How to complete this task ▸ Nothing but a number should be written: the count of lines below that contain "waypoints".

Source data ▸
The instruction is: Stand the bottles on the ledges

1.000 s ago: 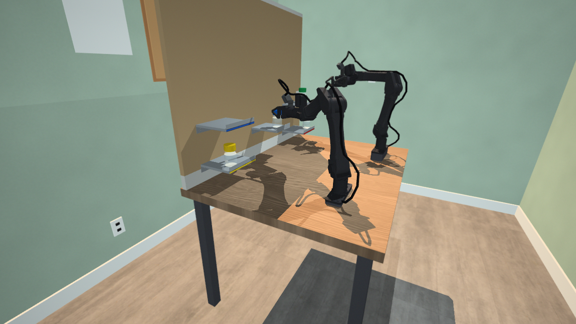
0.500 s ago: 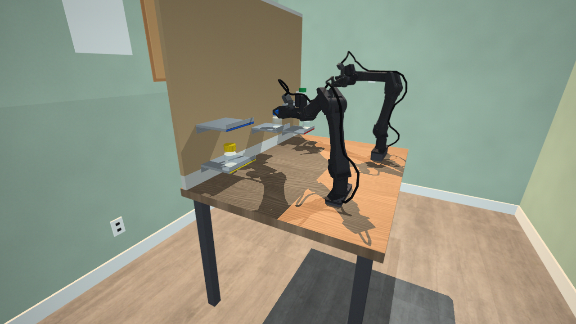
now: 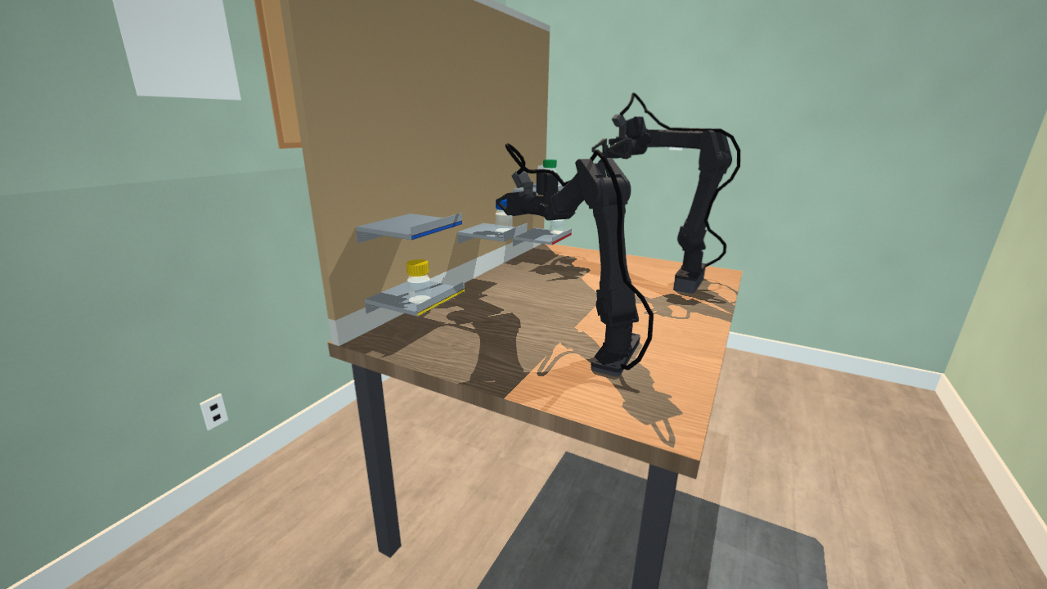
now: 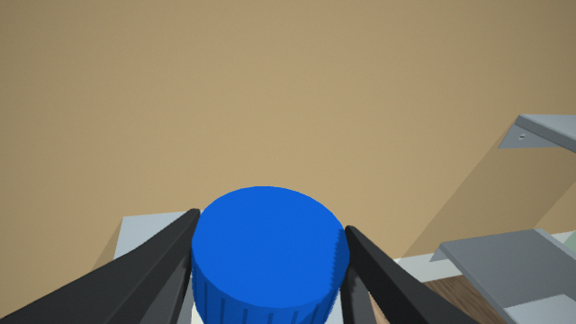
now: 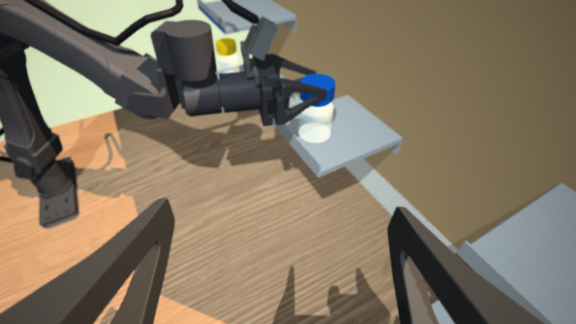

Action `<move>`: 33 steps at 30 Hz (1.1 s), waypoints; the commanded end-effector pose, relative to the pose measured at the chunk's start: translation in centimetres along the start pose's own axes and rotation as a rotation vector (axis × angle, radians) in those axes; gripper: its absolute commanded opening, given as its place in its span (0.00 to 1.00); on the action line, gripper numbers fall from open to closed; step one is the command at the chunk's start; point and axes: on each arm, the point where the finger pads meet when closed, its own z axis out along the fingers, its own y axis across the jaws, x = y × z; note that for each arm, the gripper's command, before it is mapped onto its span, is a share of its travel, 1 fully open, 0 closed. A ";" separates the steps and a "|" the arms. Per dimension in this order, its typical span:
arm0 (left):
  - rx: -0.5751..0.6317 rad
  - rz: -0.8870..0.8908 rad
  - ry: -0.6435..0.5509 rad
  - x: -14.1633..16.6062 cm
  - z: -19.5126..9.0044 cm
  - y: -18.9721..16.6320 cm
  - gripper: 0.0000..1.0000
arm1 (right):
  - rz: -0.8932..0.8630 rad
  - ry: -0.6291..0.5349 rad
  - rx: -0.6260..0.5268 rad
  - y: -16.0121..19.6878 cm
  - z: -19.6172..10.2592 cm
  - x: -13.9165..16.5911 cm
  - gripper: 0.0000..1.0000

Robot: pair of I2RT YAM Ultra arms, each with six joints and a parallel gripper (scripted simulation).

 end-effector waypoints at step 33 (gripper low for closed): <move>0.041 -0.054 -0.131 -15.2 -2.4 -0.8 0.49 | -0.014 -0.002 -0.010 0.3 -0.1 -0.7 0.89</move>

Task result ▸ 2